§ **TASK INSTRUCTIONS**
Your answer should be a single number: the count of lines in the entries below that contain "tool".

§ **GIVEN DATA**
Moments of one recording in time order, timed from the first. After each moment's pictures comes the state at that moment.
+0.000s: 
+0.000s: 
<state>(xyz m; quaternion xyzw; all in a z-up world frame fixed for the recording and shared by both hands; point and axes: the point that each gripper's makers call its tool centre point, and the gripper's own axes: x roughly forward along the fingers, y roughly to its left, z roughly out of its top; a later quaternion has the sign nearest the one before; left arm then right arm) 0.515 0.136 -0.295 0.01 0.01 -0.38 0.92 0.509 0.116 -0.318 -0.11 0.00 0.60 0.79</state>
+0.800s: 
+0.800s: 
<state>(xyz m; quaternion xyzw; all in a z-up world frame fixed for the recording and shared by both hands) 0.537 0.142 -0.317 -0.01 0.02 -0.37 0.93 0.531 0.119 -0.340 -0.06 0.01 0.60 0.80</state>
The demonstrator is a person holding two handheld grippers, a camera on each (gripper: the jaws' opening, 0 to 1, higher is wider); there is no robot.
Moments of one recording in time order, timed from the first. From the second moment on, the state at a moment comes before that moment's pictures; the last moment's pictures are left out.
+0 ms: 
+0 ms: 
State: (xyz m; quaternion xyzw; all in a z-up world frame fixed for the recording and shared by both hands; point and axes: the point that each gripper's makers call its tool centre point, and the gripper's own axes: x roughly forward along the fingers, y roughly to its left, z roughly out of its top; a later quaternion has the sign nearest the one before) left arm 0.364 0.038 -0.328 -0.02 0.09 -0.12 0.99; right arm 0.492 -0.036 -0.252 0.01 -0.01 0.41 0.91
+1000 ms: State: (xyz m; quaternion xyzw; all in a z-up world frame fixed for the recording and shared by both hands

§ **WORKED SOLUTION**
2